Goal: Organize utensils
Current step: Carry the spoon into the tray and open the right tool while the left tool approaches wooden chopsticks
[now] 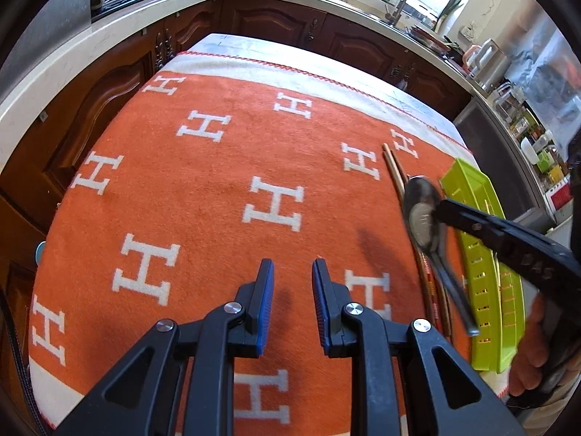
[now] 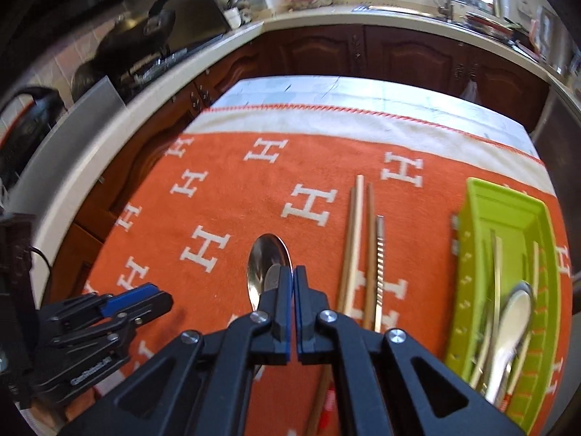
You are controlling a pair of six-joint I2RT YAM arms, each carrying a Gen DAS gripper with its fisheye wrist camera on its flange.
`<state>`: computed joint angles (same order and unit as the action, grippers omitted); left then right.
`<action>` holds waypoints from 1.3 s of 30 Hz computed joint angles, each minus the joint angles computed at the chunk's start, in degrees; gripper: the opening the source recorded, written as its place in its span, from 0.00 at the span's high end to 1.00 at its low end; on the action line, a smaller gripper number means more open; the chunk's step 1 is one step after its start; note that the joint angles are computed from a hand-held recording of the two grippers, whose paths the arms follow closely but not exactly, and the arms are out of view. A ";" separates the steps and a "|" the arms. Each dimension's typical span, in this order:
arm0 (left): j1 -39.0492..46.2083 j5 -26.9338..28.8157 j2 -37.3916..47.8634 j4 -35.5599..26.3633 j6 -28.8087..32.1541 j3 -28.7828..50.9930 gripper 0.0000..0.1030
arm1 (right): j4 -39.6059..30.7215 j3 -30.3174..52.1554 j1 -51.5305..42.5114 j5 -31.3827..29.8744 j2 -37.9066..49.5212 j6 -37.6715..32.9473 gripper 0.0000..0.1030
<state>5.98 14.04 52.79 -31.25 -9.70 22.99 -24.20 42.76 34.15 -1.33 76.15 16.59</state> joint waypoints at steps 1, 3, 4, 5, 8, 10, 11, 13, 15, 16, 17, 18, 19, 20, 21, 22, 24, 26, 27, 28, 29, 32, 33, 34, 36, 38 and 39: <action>-1.44 -0.74 -0.74 -0.65 -0.89 0.20 0.81 | -0.63 -0.66 -0.47 -0.17 -1.82 0.26 0.99; -3.78 -1.89 -2.29 -1.78 -2.28 0.26 0.81 | -2.60 -1.88 -2.48 -1.09 -6.24 0.28 0.99; -5.09 -2.54 -2.76 -2.05 -3.13 0.34 0.81 | -3.63 -2.43 -3.83 -1.68 -8.46 0.05 0.99; -6.95 -3.49 -3.31 -2.54 -4.24 0.57 0.81 | -4.59 -2.97 -5.15 -2.24 -10.46 -0.20 0.99; -11.65 -5.83 -4.01 -3.24 -7.01 1.02 0.81 | -7.87 -4.38 -10.08 -3.92 -16.30 -1.40 0.99; -14.79 -7.36 -3.76 -3.31 -8.85 1.33 0.81 | -10.23 -5.04 -14.53 -5.44 -19.59 -3.01 0.99; -16.39 -8.11 -3.39 -3.22 -9.76 1.48 0.81 | -11.24 -5.33 -16.94 -6.26 -20.96 -3.96 0.99; -19.51 -9.56 -2.51 -2.85 -11.61 1.71 0.81 | -13.10 -5.91 -22.33 -8.18 -23.31 -6.28 0.99; -21.69 -10.50 -1.08 -2.04 -12.75 1.97 0.81 | -14.47 -6.43 -27.26 -8.85 -25.06 -8.48 0.99; -22.87 -10.94 -0.30 -1.69 -13.38 2.18 0.81 | -14.85 -6.65 -29.64 -8.82 -25.49 -9.59 0.99; -23.57 -11.11 0.51 -1.12 -13.71 2.35 0.80 | -15.07 -6.83 -31.78 -8.89 -25.61 -10.72 0.99; -24.38 -11.33 1.53 -0.55 -14.06 2.58 0.80 | -15.18 -7.10 -33.50 -8.99 -25.70 -11.69 0.99; -25.23 -11.63 2.51 -0.03 -14.54 2.82 0.80 | -14.97 -7.43 -34.98 -8.54 -25.54 -12.37 0.99; -25.98 -11.68 4.03 0.72 -14.82 3.22 0.80 | -14.78 -7.64 -35.98 -8.11 -25.23 -12.96 0.99; -26.53 -11.72 5.30 1.36 -15.13 3.57 0.80 | -14.42 -7.98 -36.90 -7.66 -24.77 -13.49 0.99; -26.73 -11.53 6.55 1.98 -15.23 3.93 0.80 | -13.95 -8.37 -37.83 -7.75 -24.21 -14.03 0.99; -26.67 -10.50 9.91 3.75 -14.98 4.90 0.80 | -13.13 -9.07 -39.23 -8.43 -22.98 -14.84 0.99; -26.75 -9.49 13.07 5.18 -14.82 6.08 0.80 | -12.47 -9.54 -40.33 -9.09 -21.97 -15.94 0.98; -26.82 -8.95 14.66 5.75 -14.78 6.81 0.80 | -12.04 -9.62 -40.34 -9.10 -21.12 -16.22 0.95; -27.03 -8.47 16.28 6.34 -14.78 7.63 0.80 | -11.88 -9.71 -40.37 -8.99 -20.92 -16.37 0.94; -27.41 -8.33 17.65 6.79 -14.99 8.41 0.80 | -11.41 -9.87 -40.37 -8.88 -20.62 -16.50 0.93; -28.46 -8.63 21.28 7.98 -15.26 10.60 0.80 | -10.32 -10.32 -41.02 -9.35 -20.83 -16.82 0.93; -29.15 -9.07 22.59 8.39 -15.54 11.37 0.80 | -10.32 -10.33 -41.48 -9.96 -20.86 -16.91 0.93; -29.71 -9.40 23.84 8.72 -15.71 12.16 0.80 | -10.31 -10.39 -42.38 -11.13 -20.80 -17.15 0.93; -31.35 -10.78 25.97 9.15 -16.51 13.40 0.80 | -10.41 -10.60 -43.23 -12.26 -21.04 -17.27 0.93; -33.30 -12.69 28.30 9.62 -17.50 14.59 0.80 | -10.41 -11.04 -43.74 -12.98 -21.64 -17.56 0.93; -34.01 -13.48 29.29 9.80 -17.88 15.09 0.80 | -10.43 -11.36 -43.93 -13.21 -22.09 -17.69 0.93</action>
<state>-28.03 0.55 82.08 -21.44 -27.58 38.08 -34.63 31.40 -9.78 -14.54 54.06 -1.10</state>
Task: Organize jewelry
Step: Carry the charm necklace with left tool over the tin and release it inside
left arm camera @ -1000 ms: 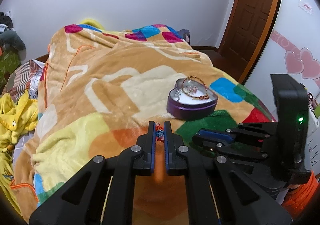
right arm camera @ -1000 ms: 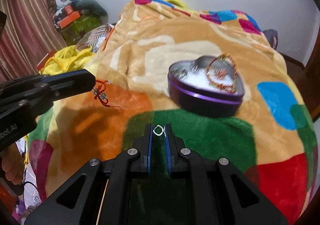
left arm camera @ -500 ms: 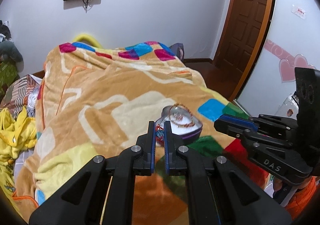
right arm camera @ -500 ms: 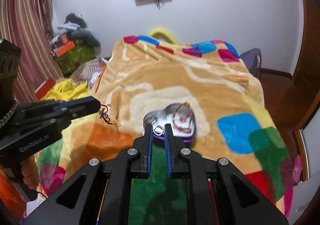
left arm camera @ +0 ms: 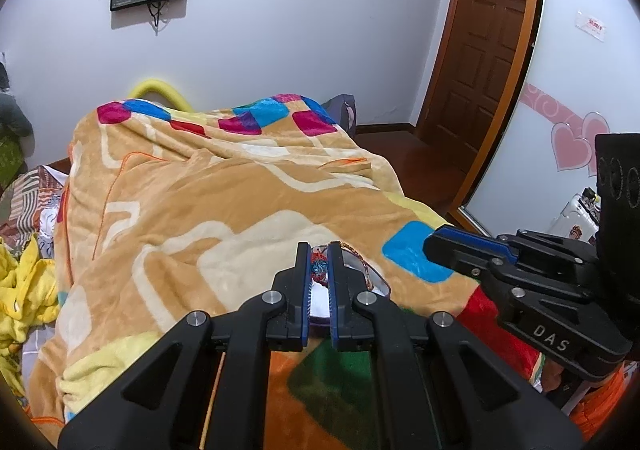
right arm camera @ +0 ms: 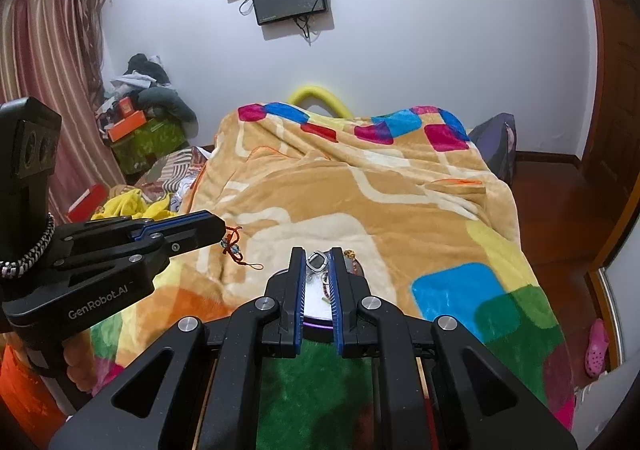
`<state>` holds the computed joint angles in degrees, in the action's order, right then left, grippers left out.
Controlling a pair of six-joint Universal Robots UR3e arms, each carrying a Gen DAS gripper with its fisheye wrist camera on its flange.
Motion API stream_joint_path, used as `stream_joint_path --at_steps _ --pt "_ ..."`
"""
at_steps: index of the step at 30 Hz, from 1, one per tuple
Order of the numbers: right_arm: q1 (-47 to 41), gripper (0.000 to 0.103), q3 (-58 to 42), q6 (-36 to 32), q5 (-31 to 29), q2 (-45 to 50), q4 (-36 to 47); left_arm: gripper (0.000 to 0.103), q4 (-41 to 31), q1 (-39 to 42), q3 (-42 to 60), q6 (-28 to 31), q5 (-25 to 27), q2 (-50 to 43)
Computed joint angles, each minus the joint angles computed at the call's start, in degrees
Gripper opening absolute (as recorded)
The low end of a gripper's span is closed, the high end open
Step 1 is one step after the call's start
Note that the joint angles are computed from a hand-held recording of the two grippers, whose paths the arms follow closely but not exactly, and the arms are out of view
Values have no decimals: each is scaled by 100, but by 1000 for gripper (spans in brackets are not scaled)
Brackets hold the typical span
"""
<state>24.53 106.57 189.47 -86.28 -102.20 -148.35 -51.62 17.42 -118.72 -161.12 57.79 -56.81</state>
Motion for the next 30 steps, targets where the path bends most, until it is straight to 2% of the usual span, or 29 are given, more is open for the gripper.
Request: stream_joint_path --at_steps 11,21,30 --pt "-337 10 126 -127 429 428 -69 6 874 -641 34 -304 408 -1175" --pt "-513 10 56 -270 701 775 -6 6 1058 -771 122 -339 446 -1791" --pt "-556 10 -95 -406 834 910 275 6 1058 -759 135 -349 449 -1903"
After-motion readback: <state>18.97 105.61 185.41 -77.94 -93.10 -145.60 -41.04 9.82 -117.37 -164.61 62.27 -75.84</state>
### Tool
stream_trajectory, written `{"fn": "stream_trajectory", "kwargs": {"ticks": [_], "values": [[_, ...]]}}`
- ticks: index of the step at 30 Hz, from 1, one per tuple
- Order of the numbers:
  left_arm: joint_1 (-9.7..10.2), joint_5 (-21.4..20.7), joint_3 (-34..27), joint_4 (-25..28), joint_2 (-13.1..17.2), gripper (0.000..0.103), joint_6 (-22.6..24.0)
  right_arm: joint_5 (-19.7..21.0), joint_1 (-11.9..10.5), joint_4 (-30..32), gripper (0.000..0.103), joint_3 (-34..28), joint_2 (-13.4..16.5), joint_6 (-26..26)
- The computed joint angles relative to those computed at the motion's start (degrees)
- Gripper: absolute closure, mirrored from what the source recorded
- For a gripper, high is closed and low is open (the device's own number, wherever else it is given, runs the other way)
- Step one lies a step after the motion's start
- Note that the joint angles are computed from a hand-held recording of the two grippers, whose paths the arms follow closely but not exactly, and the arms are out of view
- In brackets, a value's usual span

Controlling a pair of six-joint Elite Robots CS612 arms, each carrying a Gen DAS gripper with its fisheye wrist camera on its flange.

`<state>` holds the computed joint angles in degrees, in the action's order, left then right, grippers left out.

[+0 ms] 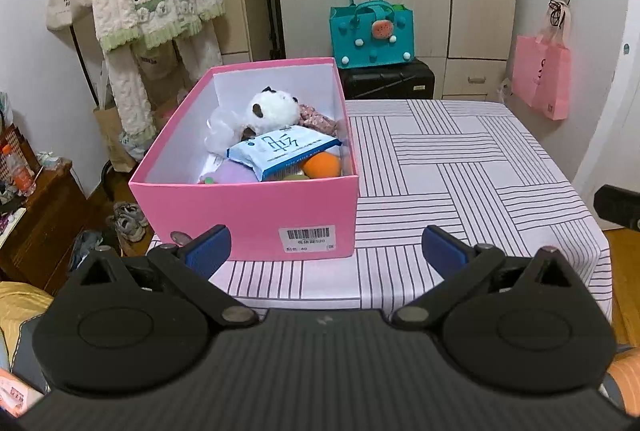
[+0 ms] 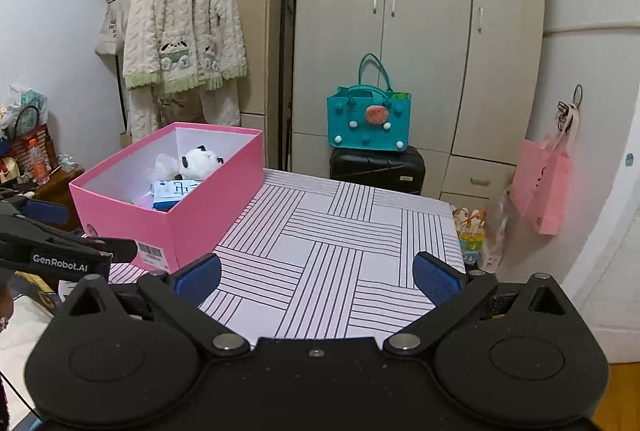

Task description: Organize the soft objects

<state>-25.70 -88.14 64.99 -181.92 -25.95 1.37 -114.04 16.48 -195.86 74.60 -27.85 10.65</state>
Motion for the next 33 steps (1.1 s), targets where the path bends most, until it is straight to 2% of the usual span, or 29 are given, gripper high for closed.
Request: {"fn": "stream_trajectory", "kwargs": {"ticks": [3, 7, 12, 18, 26, 33], "values": [[-0.04, -0.25, 0.36, -1.21, 0.07, 0.000, -0.30, -0.31, -0.04, -0.07, 0.000, 0.23, -0.02, 0.79], [0.02, -0.82, 0.62, -2.74, 0.18, 0.000, -0.47, -3.37, 0.32, -0.66, 0.000, -0.06, 0.30, 0.71], [0.15, -1.49, 1.01, -5.08, 0.35, 0.000, -1.88, -3.75, 0.37, -1.57, 0.000, -0.30, 0.75, 1.55], [-0.40, 1.31, 1.49, -8.94, 0.89, 0.000, -1.87, -7.06, 1.02, -2.51, 0.000, -2.03, 2.26, 0.32], [-0.83, 3.34, 2.41, -14.88, 1.80, 0.000, -1.21, -7.69, 1.35, -3.86, 0.000, -2.05, 2.54, -1.09], [-0.96, 3.62, 2.63, -16.25, 2.03, 0.000, -1.65, -8.39, 1.35, -3.77, 0.000, -2.00, 2.71, -0.49]]}}
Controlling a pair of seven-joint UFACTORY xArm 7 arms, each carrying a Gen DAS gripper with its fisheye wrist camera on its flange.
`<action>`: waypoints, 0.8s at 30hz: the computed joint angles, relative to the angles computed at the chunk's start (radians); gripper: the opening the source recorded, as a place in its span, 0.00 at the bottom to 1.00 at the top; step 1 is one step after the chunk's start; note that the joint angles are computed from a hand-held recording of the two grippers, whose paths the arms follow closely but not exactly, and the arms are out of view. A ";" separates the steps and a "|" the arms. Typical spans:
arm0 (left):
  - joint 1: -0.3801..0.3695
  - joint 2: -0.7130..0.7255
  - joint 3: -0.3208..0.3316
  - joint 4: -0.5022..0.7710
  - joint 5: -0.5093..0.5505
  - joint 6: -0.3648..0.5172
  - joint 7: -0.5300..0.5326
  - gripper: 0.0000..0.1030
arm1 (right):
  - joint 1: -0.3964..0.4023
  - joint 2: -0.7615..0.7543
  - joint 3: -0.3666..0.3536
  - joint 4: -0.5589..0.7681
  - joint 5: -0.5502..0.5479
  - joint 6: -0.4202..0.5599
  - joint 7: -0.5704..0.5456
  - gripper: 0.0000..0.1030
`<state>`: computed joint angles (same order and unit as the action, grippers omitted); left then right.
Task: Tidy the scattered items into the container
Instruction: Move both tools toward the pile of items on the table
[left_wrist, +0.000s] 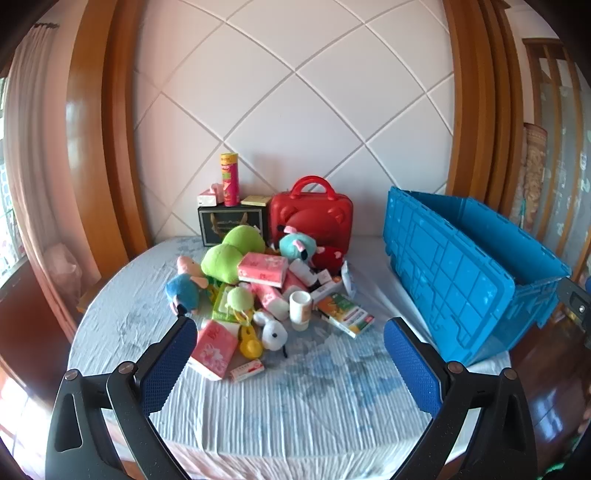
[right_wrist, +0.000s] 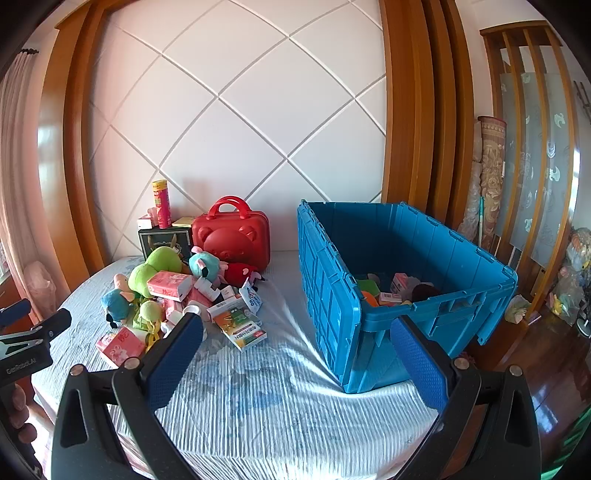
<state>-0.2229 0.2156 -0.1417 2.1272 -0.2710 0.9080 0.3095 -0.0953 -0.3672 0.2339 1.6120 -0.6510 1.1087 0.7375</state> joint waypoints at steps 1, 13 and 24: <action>0.001 0.002 0.000 0.005 0.000 0.002 0.001 0.99 | 0.001 -0.001 0.001 0.000 -0.001 0.000 0.000 1.00; 0.006 -0.019 0.003 -0.035 -0.001 -0.020 0.015 0.99 | 0.008 0.003 0.007 0.003 -0.002 0.006 0.003 1.00; 0.017 -0.033 0.009 -0.069 -0.009 -0.048 0.029 0.99 | 0.015 0.007 0.016 -0.002 -0.015 0.007 0.027 1.00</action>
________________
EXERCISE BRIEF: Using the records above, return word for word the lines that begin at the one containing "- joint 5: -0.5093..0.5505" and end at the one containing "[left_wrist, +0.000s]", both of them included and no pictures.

THE COMPLETED TASK:
  - joint 5: -0.5093..0.5505
  - joint 6: -0.3648..0.5172
  - joint 7: -0.5300..0.5326
  - gripper: 0.0000..0.1030
arm1 (right):
  - joint 1: -0.3964..0.4023
  - joint 2: -0.7615..0.7543
  - joint 3: -0.3666..0.3536
  - joint 4: -0.5589..0.7681
  - joint 5: -0.5502..0.5479
  - joint 6: -0.4202..0.5599
  - joint 7: -0.5704..0.5456
  - gripper: 0.0000..0.1030
`<state>`: computed joint angles (same order and unit as the action, grippers omitted); left then right.
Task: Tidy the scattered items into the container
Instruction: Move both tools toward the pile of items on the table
[left_wrist, +0.000s] 

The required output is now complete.